Of all the lines in the material, tally those containing the string "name", and report nothing but the total.
*** Dataset content ***
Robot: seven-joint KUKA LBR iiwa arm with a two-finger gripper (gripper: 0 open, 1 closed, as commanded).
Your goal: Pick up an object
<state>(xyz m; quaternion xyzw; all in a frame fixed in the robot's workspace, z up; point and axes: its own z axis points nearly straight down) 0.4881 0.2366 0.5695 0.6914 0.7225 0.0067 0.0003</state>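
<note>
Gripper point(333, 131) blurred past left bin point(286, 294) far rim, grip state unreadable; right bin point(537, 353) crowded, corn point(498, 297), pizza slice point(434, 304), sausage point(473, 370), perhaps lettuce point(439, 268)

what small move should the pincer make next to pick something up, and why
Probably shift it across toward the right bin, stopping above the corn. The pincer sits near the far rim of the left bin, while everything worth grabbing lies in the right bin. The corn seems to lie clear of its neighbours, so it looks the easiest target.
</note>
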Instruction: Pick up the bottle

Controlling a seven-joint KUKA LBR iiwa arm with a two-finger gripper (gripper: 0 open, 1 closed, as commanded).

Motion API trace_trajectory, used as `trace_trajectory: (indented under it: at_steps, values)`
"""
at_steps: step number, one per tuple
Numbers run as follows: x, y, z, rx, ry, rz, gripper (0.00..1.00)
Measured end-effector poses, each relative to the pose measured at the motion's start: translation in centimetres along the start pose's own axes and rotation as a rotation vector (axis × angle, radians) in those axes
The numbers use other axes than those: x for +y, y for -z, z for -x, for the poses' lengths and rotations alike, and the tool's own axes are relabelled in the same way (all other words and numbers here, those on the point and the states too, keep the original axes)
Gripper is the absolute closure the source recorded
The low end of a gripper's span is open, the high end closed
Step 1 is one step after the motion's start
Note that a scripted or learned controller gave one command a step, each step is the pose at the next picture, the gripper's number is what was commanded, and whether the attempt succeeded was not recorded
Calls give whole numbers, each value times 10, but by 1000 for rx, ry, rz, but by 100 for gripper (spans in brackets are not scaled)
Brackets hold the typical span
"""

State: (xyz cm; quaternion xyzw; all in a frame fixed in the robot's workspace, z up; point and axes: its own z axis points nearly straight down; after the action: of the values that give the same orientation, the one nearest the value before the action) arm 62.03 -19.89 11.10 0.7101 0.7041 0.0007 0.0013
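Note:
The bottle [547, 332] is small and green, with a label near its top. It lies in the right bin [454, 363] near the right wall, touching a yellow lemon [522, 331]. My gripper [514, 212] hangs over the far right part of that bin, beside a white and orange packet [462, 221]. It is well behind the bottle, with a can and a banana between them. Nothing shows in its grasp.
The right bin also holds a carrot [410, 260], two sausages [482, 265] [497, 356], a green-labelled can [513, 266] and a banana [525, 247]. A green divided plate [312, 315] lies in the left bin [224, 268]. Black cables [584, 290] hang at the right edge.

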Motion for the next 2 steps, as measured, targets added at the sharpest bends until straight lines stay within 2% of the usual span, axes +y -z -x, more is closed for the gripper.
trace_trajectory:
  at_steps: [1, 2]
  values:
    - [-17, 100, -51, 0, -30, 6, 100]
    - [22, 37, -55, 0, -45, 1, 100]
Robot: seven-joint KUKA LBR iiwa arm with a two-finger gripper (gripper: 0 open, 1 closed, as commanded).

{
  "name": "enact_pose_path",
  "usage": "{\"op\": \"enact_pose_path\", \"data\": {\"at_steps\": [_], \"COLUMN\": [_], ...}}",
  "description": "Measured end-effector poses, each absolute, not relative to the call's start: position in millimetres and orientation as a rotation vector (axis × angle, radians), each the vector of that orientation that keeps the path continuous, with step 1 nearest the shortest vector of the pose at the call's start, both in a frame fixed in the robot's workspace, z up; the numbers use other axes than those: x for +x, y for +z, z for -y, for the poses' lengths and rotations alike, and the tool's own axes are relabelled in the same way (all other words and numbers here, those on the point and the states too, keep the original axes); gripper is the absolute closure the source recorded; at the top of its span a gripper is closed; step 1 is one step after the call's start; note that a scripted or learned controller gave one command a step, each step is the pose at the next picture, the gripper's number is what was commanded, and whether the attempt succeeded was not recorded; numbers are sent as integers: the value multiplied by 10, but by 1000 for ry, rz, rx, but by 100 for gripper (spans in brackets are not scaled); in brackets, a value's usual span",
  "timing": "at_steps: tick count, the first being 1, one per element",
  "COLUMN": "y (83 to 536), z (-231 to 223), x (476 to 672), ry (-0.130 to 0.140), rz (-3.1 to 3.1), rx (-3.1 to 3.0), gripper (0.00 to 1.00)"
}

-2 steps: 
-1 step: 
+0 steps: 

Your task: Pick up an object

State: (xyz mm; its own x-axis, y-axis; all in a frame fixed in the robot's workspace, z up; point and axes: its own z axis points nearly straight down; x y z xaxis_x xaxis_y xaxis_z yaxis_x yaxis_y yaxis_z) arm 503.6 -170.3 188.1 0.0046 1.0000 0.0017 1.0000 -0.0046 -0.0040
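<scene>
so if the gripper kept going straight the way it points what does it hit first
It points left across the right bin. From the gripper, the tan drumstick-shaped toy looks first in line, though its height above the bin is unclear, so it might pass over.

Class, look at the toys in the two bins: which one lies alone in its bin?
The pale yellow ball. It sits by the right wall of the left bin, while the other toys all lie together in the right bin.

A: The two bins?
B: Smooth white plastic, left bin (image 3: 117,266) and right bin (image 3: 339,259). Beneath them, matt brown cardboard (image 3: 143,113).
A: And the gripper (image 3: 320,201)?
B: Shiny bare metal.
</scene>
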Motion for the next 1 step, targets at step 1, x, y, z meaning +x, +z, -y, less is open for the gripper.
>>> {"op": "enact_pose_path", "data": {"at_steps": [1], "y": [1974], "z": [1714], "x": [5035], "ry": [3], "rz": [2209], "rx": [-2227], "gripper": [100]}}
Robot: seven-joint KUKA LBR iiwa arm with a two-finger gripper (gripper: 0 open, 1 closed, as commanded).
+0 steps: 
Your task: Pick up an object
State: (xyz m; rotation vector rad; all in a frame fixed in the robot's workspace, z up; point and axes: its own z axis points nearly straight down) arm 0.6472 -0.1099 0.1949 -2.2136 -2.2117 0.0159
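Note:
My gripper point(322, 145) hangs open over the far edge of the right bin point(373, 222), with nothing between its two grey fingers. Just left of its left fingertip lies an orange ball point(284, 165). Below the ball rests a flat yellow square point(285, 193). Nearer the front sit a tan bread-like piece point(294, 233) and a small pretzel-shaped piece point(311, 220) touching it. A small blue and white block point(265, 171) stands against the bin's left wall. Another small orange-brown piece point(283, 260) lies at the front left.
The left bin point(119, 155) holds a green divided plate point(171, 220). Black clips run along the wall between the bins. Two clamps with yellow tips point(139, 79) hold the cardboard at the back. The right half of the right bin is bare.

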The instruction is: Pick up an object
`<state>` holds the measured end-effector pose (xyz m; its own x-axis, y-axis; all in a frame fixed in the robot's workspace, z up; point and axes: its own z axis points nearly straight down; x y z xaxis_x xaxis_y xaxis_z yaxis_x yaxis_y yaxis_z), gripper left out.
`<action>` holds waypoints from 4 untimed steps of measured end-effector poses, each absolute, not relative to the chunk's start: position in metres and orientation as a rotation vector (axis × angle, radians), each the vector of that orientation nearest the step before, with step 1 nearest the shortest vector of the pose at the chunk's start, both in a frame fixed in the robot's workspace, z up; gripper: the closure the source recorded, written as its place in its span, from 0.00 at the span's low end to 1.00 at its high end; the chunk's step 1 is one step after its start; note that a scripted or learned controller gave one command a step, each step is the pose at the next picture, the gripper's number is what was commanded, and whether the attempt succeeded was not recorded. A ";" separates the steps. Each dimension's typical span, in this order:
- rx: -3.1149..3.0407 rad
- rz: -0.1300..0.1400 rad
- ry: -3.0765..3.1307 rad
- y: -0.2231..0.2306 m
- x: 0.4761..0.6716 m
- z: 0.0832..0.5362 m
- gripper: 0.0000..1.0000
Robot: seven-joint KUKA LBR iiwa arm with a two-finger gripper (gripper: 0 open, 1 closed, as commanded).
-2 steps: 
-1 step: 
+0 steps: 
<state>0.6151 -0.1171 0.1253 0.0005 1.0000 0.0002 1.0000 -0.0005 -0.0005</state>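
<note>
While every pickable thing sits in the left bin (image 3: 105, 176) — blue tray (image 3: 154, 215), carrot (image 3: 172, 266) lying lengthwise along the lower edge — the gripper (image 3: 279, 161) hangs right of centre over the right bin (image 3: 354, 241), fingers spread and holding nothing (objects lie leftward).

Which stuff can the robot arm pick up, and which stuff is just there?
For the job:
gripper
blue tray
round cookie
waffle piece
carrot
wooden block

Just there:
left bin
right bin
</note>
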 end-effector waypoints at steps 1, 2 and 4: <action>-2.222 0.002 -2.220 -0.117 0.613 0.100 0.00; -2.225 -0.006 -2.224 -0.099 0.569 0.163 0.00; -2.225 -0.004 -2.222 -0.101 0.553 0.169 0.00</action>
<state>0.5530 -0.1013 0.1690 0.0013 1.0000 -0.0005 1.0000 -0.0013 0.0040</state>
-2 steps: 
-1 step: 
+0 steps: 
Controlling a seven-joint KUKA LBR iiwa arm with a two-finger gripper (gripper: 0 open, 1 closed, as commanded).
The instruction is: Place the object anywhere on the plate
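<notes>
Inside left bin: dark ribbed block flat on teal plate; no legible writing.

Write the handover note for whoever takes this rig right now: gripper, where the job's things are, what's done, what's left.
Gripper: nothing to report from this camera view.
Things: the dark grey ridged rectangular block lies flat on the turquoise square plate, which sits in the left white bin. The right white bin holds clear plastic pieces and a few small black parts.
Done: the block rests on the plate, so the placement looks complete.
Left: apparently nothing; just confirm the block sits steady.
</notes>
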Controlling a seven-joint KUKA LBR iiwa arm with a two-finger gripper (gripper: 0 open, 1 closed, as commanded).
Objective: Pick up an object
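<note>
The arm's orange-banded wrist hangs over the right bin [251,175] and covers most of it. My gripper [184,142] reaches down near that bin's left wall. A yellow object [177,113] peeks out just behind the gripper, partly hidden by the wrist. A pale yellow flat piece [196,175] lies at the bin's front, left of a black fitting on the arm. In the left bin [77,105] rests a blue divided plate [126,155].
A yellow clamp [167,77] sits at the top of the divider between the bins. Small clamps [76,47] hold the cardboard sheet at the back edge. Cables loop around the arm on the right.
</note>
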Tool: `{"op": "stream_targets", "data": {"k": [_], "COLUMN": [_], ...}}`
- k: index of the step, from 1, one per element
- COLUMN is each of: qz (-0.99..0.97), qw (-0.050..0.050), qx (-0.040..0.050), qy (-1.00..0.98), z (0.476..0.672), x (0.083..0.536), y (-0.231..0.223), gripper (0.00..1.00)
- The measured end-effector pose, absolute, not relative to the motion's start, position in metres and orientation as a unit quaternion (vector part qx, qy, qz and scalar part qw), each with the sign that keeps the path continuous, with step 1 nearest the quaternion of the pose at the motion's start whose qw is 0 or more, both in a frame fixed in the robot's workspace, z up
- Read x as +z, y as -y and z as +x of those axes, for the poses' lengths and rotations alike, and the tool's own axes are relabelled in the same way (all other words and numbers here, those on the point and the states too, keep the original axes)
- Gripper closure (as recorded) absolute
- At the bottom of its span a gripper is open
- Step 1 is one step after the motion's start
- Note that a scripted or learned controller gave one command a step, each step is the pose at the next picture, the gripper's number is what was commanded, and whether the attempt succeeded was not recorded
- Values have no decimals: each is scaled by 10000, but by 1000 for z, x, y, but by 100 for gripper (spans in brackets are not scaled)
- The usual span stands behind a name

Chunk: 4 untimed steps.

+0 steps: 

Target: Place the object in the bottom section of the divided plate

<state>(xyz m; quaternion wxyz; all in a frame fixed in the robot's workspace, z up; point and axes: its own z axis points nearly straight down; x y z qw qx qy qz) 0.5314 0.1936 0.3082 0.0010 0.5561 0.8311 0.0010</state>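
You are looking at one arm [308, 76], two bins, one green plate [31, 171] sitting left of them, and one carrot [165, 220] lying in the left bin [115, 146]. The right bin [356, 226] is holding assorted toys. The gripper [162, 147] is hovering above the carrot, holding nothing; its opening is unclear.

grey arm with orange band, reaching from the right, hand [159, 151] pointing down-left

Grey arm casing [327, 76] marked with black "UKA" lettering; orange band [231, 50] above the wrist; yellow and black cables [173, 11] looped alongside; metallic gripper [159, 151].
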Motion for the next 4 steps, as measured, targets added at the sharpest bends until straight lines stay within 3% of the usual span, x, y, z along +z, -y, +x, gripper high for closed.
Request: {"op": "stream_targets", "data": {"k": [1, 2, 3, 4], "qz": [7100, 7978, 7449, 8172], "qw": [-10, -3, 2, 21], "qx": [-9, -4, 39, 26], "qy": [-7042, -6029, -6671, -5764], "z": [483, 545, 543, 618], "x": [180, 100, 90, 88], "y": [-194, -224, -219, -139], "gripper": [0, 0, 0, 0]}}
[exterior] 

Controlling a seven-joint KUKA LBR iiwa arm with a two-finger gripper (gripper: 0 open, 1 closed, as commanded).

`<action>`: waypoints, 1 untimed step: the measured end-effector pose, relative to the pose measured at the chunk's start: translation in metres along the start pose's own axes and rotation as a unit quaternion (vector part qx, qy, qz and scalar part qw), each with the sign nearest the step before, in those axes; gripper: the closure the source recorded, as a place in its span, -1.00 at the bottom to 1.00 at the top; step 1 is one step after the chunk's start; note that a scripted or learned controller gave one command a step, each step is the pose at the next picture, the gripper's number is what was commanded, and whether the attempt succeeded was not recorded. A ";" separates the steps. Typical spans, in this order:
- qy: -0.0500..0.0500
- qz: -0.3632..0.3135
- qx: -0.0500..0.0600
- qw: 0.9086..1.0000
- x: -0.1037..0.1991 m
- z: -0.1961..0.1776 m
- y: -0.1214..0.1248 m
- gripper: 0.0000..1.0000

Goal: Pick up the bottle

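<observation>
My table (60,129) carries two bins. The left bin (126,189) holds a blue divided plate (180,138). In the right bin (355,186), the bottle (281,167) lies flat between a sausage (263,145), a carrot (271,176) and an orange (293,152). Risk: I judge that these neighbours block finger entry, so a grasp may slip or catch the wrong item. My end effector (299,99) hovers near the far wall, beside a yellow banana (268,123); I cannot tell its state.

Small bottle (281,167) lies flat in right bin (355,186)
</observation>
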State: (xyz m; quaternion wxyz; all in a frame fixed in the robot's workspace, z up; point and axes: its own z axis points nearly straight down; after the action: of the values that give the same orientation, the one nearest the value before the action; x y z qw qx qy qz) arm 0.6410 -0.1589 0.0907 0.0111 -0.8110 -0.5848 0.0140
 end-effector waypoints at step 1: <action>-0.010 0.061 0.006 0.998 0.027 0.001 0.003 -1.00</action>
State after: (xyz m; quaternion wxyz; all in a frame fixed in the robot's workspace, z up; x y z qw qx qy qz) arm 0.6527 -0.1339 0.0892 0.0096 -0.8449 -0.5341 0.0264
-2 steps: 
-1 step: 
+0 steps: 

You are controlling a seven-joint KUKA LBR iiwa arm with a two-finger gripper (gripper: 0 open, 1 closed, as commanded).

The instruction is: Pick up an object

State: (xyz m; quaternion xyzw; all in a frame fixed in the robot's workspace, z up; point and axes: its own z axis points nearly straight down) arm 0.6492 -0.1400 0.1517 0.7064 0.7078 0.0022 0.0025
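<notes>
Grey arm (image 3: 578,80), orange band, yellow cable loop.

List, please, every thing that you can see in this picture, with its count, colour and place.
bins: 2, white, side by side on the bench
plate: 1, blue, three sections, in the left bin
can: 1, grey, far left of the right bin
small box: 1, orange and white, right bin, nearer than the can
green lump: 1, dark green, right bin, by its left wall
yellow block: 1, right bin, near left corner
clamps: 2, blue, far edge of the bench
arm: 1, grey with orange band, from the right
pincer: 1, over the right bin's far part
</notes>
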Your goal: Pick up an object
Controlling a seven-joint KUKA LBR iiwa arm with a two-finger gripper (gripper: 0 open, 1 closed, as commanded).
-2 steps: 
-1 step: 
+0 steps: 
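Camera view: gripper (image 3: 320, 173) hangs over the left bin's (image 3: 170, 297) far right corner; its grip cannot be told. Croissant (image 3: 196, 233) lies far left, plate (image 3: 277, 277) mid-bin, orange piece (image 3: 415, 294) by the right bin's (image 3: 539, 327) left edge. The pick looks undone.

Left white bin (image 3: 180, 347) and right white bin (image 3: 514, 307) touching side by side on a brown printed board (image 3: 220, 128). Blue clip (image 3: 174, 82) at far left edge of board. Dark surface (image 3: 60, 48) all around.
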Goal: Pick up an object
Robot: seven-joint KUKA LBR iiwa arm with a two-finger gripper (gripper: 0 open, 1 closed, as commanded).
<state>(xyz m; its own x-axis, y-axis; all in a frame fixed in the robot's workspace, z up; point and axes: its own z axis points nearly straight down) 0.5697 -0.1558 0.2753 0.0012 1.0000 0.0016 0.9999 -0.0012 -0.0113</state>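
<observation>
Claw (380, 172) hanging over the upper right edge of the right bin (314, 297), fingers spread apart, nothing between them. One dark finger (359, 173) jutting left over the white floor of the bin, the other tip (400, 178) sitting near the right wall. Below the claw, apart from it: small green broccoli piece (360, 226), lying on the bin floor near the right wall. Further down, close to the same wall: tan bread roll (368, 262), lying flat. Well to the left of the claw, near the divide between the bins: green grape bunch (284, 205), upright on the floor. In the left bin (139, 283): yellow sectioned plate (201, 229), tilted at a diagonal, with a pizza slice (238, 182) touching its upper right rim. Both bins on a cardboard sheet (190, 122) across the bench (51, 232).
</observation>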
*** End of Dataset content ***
> [Answer space]:
2